"J'assume les conséquences de ce vote et je remettrai dans les prochains jours ma démission aux Conseils d'administration d'Air France et d'Air France-KLM", a déclaré M. Janaillac, le visage fermé face aux journalistes, regrettant un "immense gâchis qui ne peut que réjouir nos concurrents, fragiliser nos alliances et déboussoler nos équipes".
Selon un communiqué de la compagnie, qui connaissait vendredi sa 13e journée de grève depuis février, le PDG, âgé de 65 ans et aux commandes du groupe franco-néerlandais depuis juillet 2016, convoquera le conseil d'administration pour le 9 mai.
L'accord salarial proposé par la direction prévoyait de 2018 à 2021 "des augmentations générales de salaire de 7% sur quatre ans, s'ajoutant aux augmentations individuelles", contre 1% en 2018 en deux temps initialement.
Déjouant les pronostics, les 46.771 salariés d'Air France (sous contrat français) ont rejeté à 55,44% le projet d'accord avec un taux de participation de 80,33% à cette consultation sans valeur juridique.
Dix organisations de pilotes, d'hôtesses et de stewards et de membres du personnel au sol réclament 5,1% d'augmentation dès 2018 au titre d'un "rattrapage" nécessaire, après six ans de gel des grilles salariales.
"Ce vote est la traduction d'un malaise, il appelle une transformation profonde", a réagi M. Janaillac, espérant que son départ permette "une prise de conscience collective et d'amorcer les conditions d'un rebond".
Dans un communiqué, le gouvernement en a appelé "au sens des responsabilités de chacun". Prenant "acte du résultat", il a salué au passage "le courage de Jean-Marc Janaillac et le travail de redressement qu'il a mené depuis deux ans au sein du groupe".
Le départ de M. Janaillac plonge le groupe dans l'incertitude.

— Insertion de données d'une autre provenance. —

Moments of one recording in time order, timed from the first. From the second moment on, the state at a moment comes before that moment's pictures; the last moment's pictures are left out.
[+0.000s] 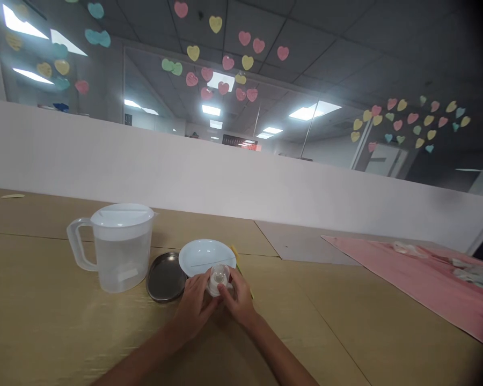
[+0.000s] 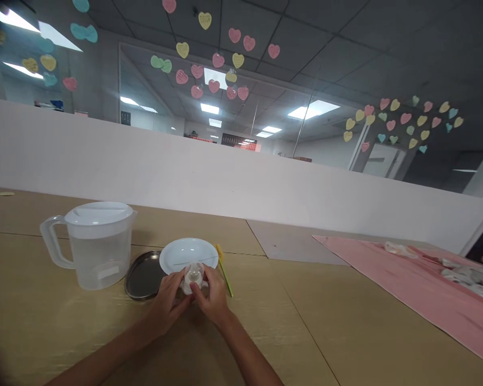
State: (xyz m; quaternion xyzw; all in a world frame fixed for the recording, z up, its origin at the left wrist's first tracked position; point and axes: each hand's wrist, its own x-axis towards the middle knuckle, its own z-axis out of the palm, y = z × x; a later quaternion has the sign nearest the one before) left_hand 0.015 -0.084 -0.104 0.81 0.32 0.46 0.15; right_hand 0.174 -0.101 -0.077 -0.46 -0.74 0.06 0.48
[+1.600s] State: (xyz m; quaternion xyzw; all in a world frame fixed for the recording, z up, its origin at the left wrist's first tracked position) left_hand 0.008 -0.074 -0.109 0.84 0.27 0.43 0.19; right_hand 0.164 -0.100 -0.064 -0.49 -0.67 0.10 0.54
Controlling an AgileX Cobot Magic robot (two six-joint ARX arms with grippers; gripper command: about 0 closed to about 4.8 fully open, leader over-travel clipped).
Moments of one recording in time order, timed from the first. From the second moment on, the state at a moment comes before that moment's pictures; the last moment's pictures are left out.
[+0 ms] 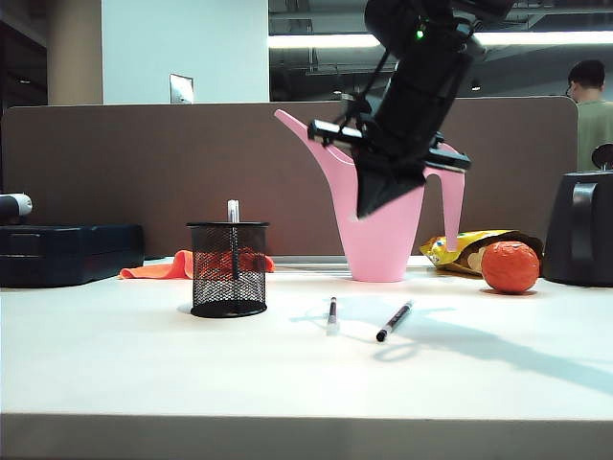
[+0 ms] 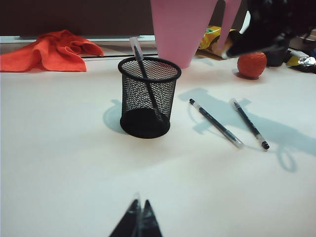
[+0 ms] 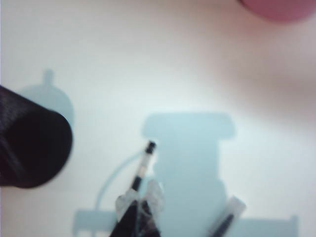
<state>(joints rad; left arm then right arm) -0.07 0.01 0.01 -0.12 0.45 -0.02 0.52 1.79 1.37 -0.34 0.04 0.27</state>
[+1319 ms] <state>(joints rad) -0.07 0.01 0.01 -0.12 0.45 -0.02 0.52 2.00 1.39 -0.46 0.14 0.39</state>
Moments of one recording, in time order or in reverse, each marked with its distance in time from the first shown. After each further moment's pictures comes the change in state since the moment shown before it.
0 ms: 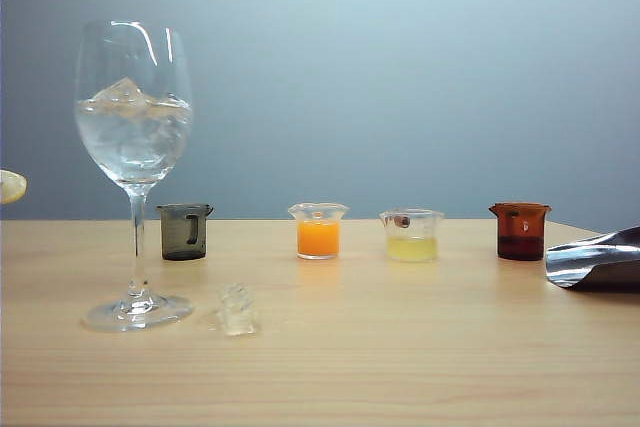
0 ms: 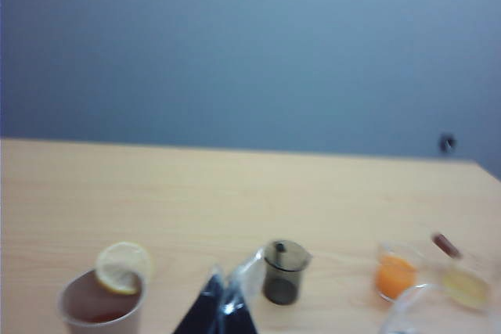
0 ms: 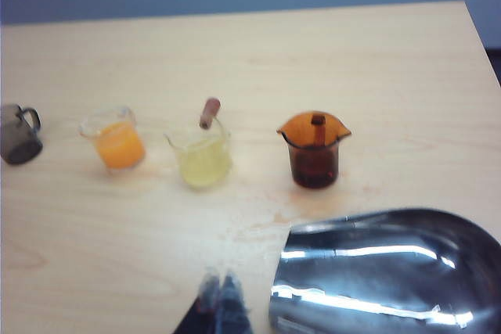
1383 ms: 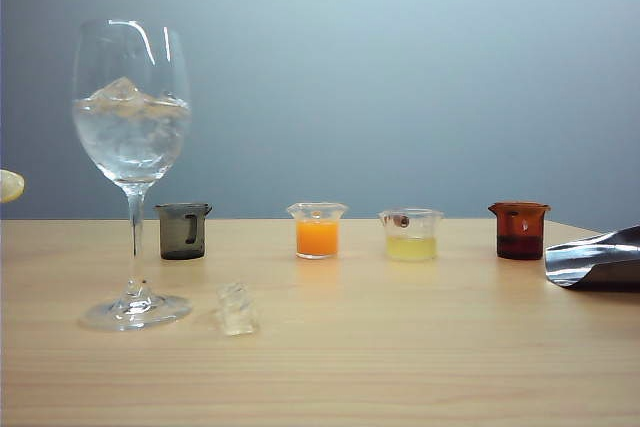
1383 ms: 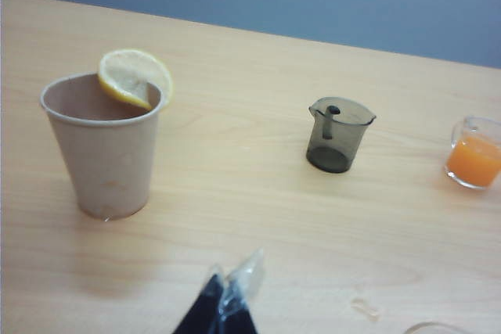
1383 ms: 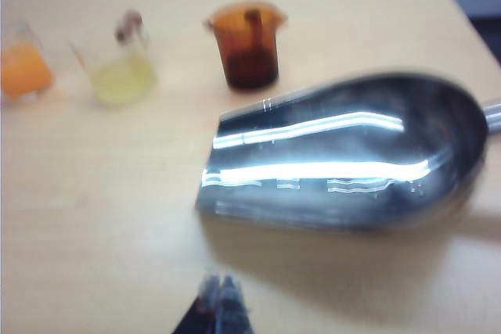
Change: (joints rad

Sa démission intervient le jour-même de l'annonce par le groupe d'une perte nette de 269 millions d'euros au premier trimestre, plombé par trois journées de grève (22 février, 23 et 30 mars) d'Air France sur cette période.
"Grosse satisfaction"
Au total, le coût des onze journées de grève étalées entre le 22 février et le 24 avril est estimé à "300 millions d'euros" par la direction qui prévoit d'ores et déjà un résultat d'exploitation en 2018 "en baisse sensible par rapport à 2017", quand il avait atteint 1,9 milliard d'euros.
Les salariés étaient également appelés à la grève jeudi et vendredi, avant de nouveaux préavis programmés pour lundi et mardi par l'intersyndicale à l'origine du conflit.
Sollicités par l'AFP, des représentants de l'intersyndicale se sont félicités du résultat de la consultation et de la participation.
C'est une "grosse satisfaction, même si nous ne validons pas le procédé", a commenté Christophe Campestre, le porte-parole du deuxième syndicat de pilotes à Air France, le Spaf. "Ca nous redonne de la légitimité, à l'inverse du but recherché par la direction".
Selon Jérôme Beaurain, du syndicat SUD-Aérien, "le système Gateau (du nom du Directeur des ressources humaines d'Air France Gilles Gateau, NDLR) s'écroule complètement", alors même que l'intersyndicale n'a "pas demandé la démission" de Jean-Marc Janaillac.
Du côté des non-grévistes, la CFDT affirme que le départ du PDG "augure d'une période trouble pour notre Compagnie et d'une grave crise de gouvernance dont Air France n'a pas les moyens, eu égard à l'environnement économique et concurrentiel dans lequel évolue Air France".
Les revendications de l'intersyndicale sont considérées par la direction comme une remise en cause des efforts déployés ces dernières années pour rattraper le retard de compétitivité de la compagnie, toujours confrontée à une très forte concurrence des compagnies du Golfe, mais aussi en Europe avec des compagnies low-cost agressives.
Avec une marge d'exploitation (un des critères de rentabilité du groupe aérien) de 555 millions d'euros, contre 910 millions pour KLM, la compagnie se situe "encore loin derrière beaucoup de ses compétiteurs", selon la direction.